Miami Gardens is a large, working-class suburb north of Miami. Most of the residents are Black. According to the Miami Herald, it has the highest murder rate of any municipality in Miami-Dade County. Children have been shot in a number of recent incidents.

For the last several years the police have had a “zero tolerance” policy in the name of stopping crime. “If you break the law, you’re going to jail,” Mayor Oliver Gilbert told reporters Nov. 7 after recent shootings.

“We need the police to stop real criminals,” Saleh said, so he initially signed on to the policy, giving the police permission to charge people with trespass in his absence. But when the police started arresting his customers and employees, he tried to opt out. The harassment continued, so he installed video cameras to document what was happening. “Two of the videos show I’m here when they arrested Earl,” he said.

Among other allegations, the suit states that Toree Daniels, 35, was stopped, searched and arrested dozens of times at the Quickstop, despite having the owners’ full permission to be there. Cops seized a bag of Red Bull energy drinks from another customer, Omar Dean, threw them on the ground, and then gave them away to passersby. The incident is captured on video.
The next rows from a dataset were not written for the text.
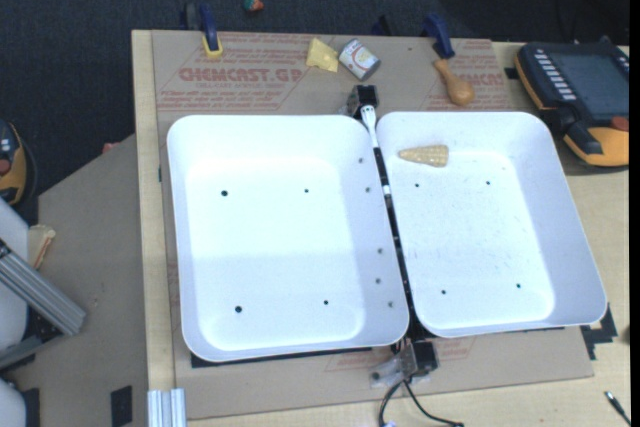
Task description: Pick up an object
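A: How many things are there?
B: Two white bins, the left bin [270, 235] and the right bin [490, 225], and one tan cone-shaped piece [424, 155] in the right one.
A: Where does it lie?
B: Near the far rim, long axis across the bin, narrow end pointing left. Bare floor lies open in front of it.
A: The gripper?
B: Can't tell.

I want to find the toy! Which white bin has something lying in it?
The right bin does. A small tan cone-shaped object lies near its far edge. The left bin shows just small dark dots on its floor.
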You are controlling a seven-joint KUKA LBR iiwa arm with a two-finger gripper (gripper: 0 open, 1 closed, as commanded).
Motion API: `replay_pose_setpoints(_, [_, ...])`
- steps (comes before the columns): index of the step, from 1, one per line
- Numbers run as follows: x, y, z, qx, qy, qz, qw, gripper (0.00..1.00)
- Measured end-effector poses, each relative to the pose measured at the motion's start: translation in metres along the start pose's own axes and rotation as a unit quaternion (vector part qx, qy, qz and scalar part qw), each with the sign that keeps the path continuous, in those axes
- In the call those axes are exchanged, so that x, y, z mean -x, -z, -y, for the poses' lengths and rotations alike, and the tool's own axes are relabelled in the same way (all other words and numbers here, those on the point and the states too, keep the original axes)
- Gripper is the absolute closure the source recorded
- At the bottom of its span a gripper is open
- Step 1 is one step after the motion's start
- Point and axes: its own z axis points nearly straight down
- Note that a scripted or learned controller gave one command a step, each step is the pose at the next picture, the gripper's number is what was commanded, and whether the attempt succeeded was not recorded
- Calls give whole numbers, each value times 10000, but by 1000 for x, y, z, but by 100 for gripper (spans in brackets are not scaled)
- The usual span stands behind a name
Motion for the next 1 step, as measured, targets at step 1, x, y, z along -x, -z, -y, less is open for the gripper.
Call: replay_pose_setpoints(1, [0, 11, -1, 27, 5, 16, 10000, 100])
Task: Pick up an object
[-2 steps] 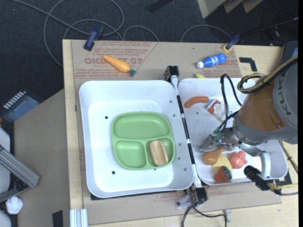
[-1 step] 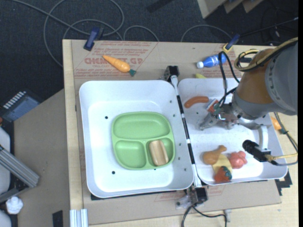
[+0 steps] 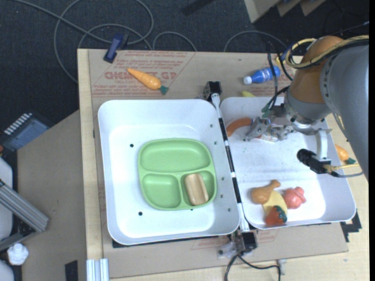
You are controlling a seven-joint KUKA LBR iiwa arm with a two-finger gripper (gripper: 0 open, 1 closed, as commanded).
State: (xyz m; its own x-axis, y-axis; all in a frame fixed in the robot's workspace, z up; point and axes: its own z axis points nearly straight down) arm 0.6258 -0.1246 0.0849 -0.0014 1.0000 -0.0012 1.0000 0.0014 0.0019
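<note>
Two shallow white plastic bins, side by side on the brown cardboard-topped desk.

Right bin, nearest items at 6 o'clock: one toy chicken drumstick, orange-tan; one yellow wedge under it; one pink-red lumpy toy; one red strawberry-like toy with green top. These four touch in a cluster. At 11 o'clock: one orange crescent slice, just beside the hand. The hand hangs low over the bin floor near 12 o'clock; whether its fingers stand wide or narrow cannot be told.

Left bin: one green three-compartment plastic tray, with one tan bread roll in its lower right compartment.

On the desk beyond the bins: one orange toy carrot; one blue-and-white bottle.
</note>
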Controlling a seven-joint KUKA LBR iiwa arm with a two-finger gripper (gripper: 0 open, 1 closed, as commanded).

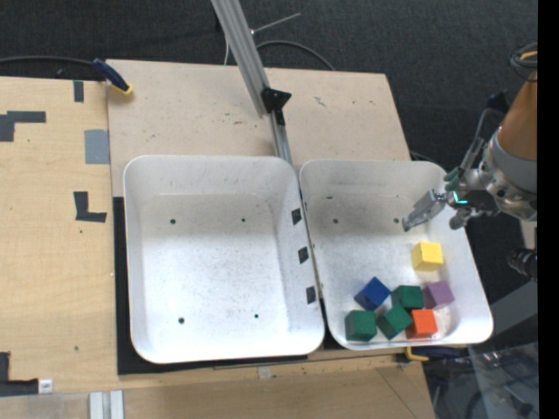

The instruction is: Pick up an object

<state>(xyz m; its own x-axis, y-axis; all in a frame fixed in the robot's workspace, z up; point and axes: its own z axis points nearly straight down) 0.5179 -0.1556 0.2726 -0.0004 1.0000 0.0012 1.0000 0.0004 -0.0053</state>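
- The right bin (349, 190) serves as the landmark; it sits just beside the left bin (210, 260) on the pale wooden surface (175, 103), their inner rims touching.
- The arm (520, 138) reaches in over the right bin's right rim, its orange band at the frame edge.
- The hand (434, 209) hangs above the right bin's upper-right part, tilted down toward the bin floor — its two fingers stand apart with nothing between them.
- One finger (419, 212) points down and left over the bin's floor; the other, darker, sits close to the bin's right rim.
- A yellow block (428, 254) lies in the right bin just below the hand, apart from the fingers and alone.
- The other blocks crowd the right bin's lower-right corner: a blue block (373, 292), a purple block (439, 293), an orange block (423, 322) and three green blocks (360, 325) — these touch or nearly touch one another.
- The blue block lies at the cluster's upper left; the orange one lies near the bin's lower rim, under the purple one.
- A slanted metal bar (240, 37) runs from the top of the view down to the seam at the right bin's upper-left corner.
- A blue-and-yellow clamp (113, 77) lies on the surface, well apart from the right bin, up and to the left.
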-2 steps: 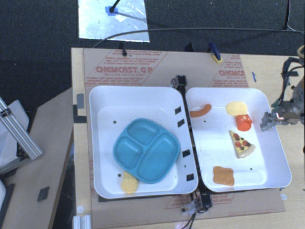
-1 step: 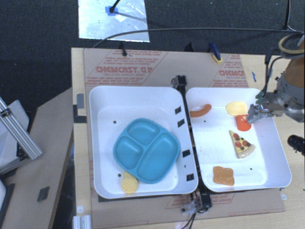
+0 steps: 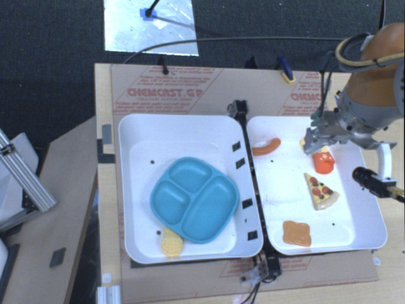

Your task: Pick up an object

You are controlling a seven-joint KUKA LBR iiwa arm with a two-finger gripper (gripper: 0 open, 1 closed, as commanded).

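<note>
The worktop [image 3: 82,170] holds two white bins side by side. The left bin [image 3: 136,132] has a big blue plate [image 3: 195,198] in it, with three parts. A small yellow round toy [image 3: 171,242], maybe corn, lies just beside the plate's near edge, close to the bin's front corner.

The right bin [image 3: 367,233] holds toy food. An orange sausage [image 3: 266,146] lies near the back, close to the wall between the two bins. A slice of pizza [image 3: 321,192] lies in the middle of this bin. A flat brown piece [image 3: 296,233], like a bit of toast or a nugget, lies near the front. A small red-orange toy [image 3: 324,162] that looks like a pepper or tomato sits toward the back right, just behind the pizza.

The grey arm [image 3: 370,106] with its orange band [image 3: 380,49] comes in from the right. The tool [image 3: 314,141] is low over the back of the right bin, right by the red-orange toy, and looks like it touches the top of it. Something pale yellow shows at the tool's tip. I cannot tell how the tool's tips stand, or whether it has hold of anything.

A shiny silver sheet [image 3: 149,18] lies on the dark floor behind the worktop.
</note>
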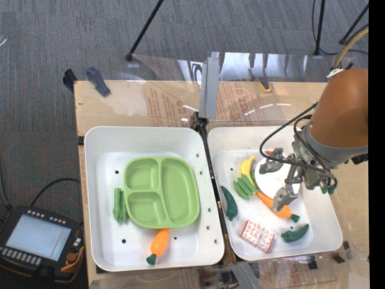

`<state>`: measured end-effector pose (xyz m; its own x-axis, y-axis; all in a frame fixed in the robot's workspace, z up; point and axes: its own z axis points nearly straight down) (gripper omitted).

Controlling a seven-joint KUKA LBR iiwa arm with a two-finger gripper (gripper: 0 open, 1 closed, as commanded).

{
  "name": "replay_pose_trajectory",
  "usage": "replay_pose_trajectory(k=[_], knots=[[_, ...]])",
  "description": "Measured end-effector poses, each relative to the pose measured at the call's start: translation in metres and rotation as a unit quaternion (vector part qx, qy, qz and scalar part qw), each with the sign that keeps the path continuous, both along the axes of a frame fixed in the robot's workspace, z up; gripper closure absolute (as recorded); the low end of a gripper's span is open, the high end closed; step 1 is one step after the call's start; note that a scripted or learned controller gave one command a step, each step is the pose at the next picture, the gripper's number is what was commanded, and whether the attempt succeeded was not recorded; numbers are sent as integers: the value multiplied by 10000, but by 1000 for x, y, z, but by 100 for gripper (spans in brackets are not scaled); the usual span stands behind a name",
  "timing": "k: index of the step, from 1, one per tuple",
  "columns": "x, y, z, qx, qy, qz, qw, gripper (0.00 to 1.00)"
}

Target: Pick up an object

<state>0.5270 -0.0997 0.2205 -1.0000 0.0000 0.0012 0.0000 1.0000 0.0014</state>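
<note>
Hand (283, 198) sits low over orange carrot (272, 203), finger gap unclear; it should straddle the carrot squarely before closing.

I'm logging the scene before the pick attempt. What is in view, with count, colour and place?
bins: two, white, side by side on the bench
divided plate: one, light green, left bin
bean pods: one bunch, green, left of the plate
carrot: one, orange, left bin's near edge
banana: one, yellow, right bin
carton: one, red and white, right bin
teach pendant: one, grey, floor at left
hand: one, grey, above the right bin
</note>
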Motion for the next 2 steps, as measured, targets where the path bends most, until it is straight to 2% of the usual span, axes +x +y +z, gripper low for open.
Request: replay_pose_trajectory(k=[1,2], knots=[[26,-25,-117,-10,-70,-486,9988,0],[41,9,-130,0,-44,-214,9998,0]])
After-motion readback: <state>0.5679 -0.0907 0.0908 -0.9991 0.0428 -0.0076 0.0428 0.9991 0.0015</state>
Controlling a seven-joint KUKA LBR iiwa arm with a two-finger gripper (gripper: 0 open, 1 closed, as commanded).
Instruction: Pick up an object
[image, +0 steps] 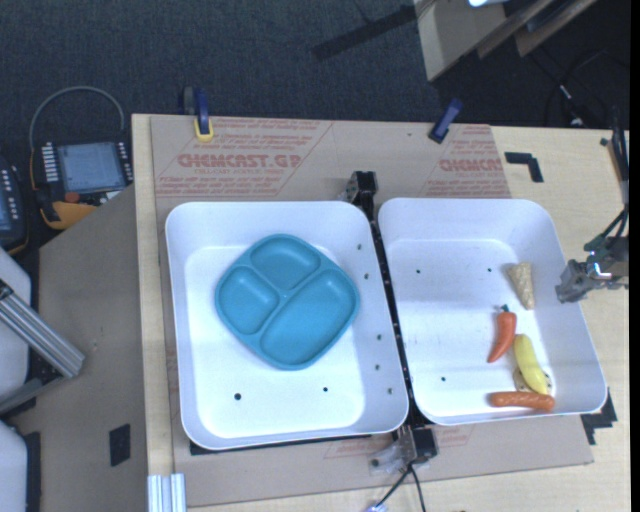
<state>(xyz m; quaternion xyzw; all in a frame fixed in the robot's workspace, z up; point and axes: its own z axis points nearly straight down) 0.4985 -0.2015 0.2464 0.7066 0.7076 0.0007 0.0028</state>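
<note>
The right bin (440, 225) holds several small toy foods along its right side. A beige cone-shaped piece (521, 283) lies highest, with a red-orange carrot-like piece (502, 336) below it. Lower still lie a yellow banana (530, 365) and an orange sausage-shaped piece (521, 401) by the bin's front wall. My gripper (583, 277) sits at the far right, just outside the right bin's rim, level with the beige piece and a short way to its right. Nothing shows in its grasp.
The left bin (200, 400) carries a blue divided plate (287, 300) near its middle. Both bins rest on a cardboard sheet (300, 150) held by clamps at the back. A pendant with a screen (90, 165) lies off the bench at the left.
</note>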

Saleh said that the police and state attorney’s office did not respond to his complaints. “When there’s a complaint about the police, the state attorney looks the other way,” he said. “If it’s against a poor Black, or white, or Hispanic person they charge them, and then give them a deal that’s not really a deal,” referring to plea bargains. “You get a record, and then can’t get a job.”